EXERCISE DESCRIPTION: Up to and including the line that holds "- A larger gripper", print the data exactly from its first line; do not print the pictures.

(Saved entries)
#####

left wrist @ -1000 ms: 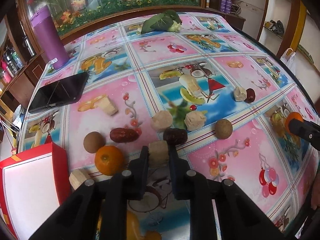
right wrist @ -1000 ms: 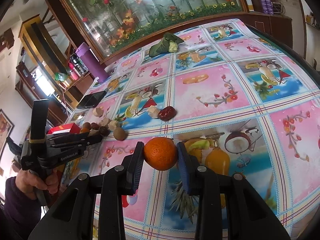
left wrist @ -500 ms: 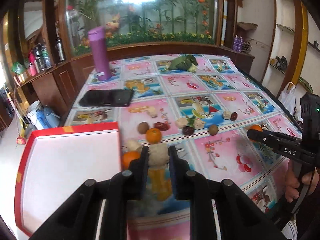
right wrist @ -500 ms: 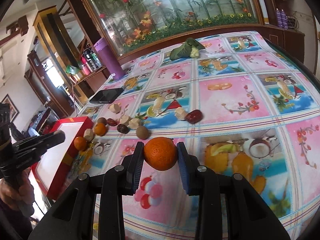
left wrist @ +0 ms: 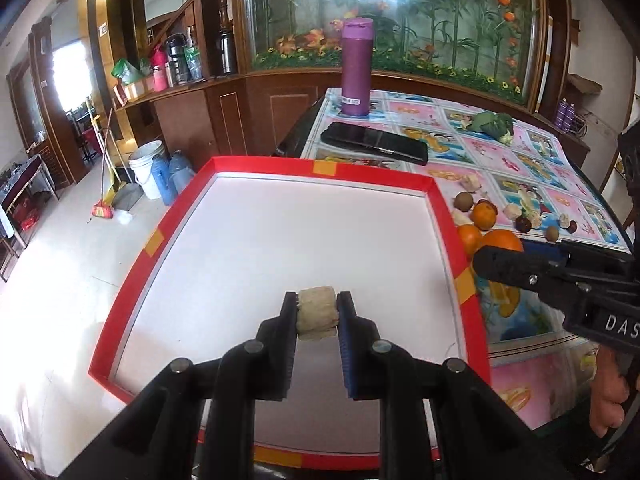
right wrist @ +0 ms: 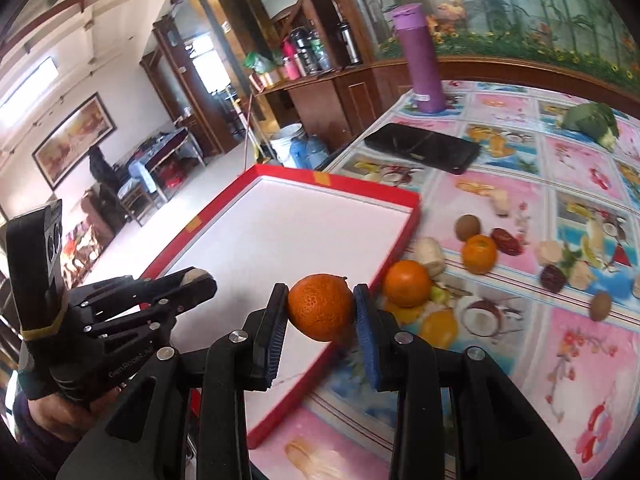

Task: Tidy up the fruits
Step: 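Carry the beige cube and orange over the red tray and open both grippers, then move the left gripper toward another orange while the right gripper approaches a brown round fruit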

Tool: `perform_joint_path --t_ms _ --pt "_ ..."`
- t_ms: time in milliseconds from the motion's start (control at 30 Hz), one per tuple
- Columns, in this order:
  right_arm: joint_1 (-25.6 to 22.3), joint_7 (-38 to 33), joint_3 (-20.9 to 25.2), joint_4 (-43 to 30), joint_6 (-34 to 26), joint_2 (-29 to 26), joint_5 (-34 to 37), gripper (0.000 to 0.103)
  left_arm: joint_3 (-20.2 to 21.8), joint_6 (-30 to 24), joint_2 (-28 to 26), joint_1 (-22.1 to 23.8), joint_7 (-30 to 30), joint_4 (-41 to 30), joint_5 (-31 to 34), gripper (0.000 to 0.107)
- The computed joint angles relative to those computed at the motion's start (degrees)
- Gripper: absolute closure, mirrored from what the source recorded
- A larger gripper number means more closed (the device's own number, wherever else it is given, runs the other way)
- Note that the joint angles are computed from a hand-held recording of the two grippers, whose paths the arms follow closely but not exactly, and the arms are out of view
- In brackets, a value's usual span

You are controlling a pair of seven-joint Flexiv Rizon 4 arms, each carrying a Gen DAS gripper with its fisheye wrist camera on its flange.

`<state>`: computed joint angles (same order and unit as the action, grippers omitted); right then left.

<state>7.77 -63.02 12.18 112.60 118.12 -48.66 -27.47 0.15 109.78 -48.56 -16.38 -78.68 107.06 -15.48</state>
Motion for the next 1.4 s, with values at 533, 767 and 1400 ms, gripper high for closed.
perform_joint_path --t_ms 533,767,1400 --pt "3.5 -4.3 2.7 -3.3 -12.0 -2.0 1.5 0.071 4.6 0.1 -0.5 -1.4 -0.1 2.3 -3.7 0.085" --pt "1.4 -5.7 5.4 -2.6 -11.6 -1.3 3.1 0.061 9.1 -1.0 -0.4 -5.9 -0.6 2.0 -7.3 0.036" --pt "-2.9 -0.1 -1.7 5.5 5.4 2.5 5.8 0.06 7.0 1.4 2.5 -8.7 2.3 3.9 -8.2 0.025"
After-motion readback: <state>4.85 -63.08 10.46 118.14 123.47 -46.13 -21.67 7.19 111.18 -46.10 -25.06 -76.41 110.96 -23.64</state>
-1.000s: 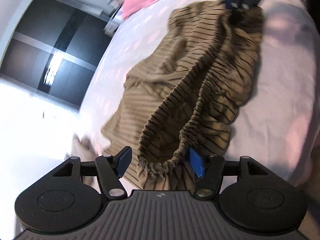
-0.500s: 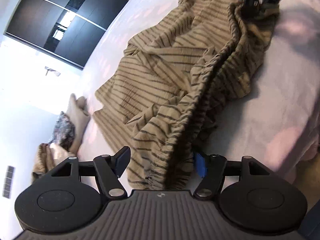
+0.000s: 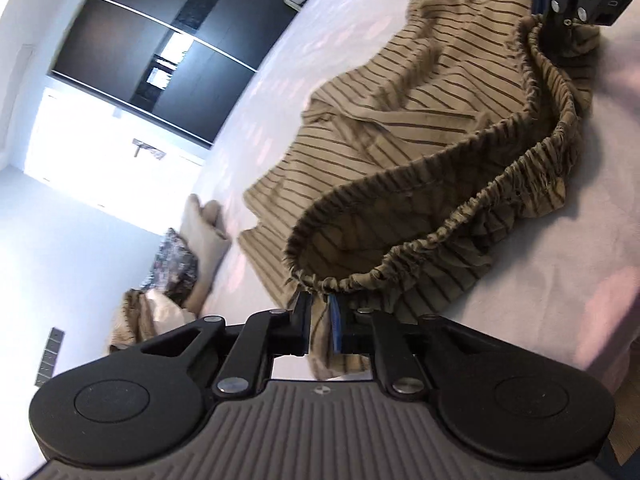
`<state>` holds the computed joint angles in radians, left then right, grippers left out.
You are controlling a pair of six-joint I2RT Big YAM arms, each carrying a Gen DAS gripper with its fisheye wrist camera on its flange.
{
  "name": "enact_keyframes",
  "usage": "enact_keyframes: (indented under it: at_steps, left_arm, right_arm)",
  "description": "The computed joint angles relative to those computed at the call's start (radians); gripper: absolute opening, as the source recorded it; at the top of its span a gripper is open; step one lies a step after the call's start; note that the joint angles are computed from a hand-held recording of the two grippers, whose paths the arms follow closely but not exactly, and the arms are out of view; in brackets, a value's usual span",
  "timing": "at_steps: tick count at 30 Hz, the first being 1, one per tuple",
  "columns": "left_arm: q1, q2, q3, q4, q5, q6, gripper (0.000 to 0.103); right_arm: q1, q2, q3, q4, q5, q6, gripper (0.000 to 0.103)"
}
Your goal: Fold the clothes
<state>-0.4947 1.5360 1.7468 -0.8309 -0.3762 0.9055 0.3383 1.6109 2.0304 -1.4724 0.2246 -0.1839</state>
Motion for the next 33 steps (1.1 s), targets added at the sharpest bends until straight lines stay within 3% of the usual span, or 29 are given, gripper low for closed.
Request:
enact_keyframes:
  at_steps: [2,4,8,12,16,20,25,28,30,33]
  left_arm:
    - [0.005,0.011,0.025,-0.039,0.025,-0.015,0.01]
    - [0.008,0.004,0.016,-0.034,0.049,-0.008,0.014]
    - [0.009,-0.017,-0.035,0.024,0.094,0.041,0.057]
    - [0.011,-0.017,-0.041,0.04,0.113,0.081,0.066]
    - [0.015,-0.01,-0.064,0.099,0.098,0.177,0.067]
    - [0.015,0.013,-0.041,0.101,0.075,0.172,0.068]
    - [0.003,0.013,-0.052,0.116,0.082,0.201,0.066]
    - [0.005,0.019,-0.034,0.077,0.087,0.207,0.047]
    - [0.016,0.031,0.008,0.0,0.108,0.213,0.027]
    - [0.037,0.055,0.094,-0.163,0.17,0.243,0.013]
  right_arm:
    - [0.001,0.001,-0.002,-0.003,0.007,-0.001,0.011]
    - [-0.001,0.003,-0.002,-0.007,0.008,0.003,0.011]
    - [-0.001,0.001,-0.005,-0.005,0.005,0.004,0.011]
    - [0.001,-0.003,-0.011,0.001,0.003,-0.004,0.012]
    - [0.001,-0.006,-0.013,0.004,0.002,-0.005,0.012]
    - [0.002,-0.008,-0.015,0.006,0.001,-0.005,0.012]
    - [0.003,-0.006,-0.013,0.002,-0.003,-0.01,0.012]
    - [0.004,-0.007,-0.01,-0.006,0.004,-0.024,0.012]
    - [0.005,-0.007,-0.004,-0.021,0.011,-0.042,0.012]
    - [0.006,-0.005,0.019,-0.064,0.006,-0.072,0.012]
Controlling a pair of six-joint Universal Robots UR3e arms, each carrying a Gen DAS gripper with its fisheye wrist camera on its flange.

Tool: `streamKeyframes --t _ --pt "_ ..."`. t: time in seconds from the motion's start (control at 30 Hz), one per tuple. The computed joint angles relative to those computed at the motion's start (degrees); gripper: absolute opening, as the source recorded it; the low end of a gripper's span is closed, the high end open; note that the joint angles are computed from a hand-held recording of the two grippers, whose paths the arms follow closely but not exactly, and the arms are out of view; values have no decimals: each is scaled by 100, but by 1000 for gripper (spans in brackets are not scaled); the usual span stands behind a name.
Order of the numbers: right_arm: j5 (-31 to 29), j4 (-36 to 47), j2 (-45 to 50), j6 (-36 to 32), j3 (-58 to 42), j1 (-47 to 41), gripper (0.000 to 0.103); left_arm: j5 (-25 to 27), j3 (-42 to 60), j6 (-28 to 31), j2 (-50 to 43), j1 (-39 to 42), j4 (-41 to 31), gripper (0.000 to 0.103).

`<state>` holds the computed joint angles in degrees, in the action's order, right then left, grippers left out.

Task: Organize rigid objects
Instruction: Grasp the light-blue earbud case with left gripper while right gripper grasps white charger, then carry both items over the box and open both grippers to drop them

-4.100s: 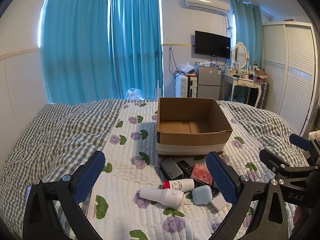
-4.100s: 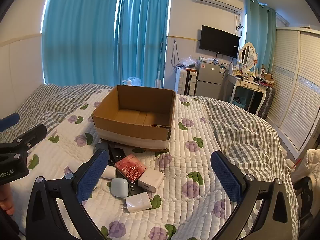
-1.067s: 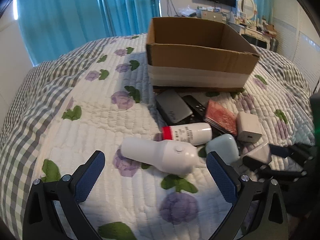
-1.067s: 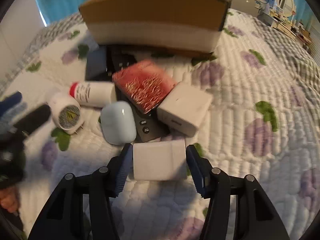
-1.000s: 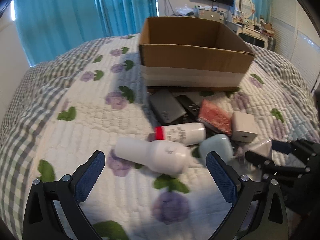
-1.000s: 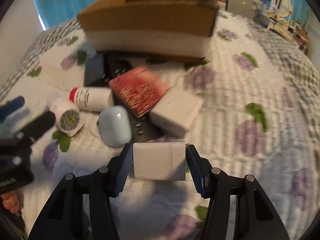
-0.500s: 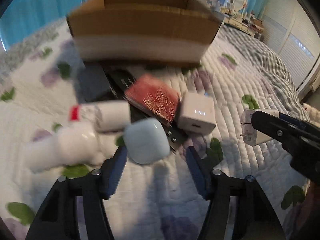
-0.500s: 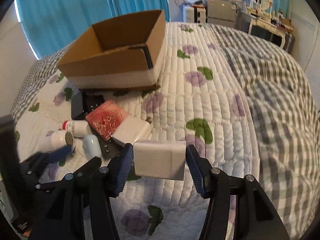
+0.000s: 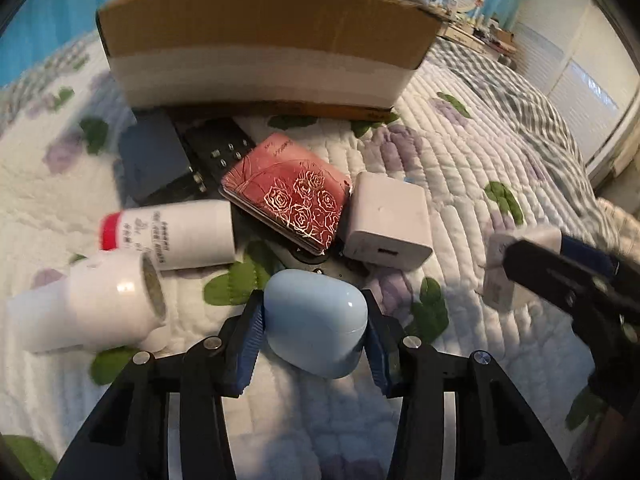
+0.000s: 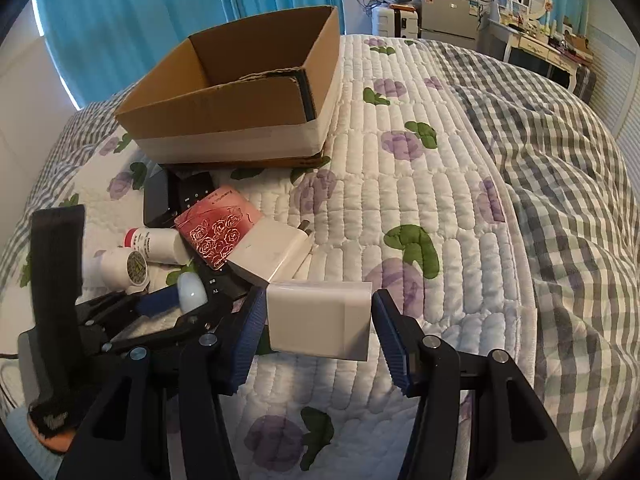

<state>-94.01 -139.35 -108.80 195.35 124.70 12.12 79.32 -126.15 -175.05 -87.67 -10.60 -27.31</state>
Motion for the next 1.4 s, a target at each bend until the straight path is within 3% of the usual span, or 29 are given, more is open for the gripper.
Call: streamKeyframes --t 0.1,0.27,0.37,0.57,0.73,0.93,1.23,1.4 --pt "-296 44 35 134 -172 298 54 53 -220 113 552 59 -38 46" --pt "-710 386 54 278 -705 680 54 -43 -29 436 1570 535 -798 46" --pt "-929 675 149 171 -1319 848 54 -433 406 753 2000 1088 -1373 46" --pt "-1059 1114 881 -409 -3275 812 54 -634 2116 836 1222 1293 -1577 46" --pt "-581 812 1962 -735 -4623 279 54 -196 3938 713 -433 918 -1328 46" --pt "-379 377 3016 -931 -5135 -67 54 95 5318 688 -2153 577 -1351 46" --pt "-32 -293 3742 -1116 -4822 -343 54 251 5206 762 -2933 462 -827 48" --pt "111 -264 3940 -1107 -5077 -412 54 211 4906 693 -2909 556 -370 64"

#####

WRITTEN REPLY:
left wrist @ -1000 ms: 
right wrist @ -1000 ms: 
left wrist @ -500 ms: 
right wrist @ -500 ms: 
left wrist @ +0 ms: 
right wrist @ +0 ms: 

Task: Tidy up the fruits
Step: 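Carry the beige cube and orange over the red tray and open both grippers, then move the left gripper toward another orange while the right gripper approaches a brown round fruit
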
Tool: `perform_joint_path --t_ms _ --pt "_ ..."`
- t_ms: time in milliseconds from the motion's start (control at 30 Hz), one per tuple
- Columns, in this order:
  right_arm: joint_1 (-25.6 to 22.3), joint_7 (-38 to 33), joint_3 (-20.9 to 25.2), joint_4 (-43 to 30), joint_6 (-34 to 26), joint_2 (-29 to 26), joint_5 (-34 to 37), gripper (0.000 to 0.103)
  left_arm: joint_3 (-20.2 to 21.8), joint_6 (-30 to 24), joint_2 (-28 to 26), joint_1 (-22.1 to 23.8), joint_7 (-30 to 30), joint_4 (-41 to 30), joint_5 (-31 to 34), gripper (0.000 to 0.107)
- The computed joint angles relative to those computed at the motion's start (degrees)
- Gripper: absolute closure, mirrored from what the source recorded
- A larger gripper number means more closed (the device's own number, wherever else it is given, runs the other way)

What the exercise required is now complete.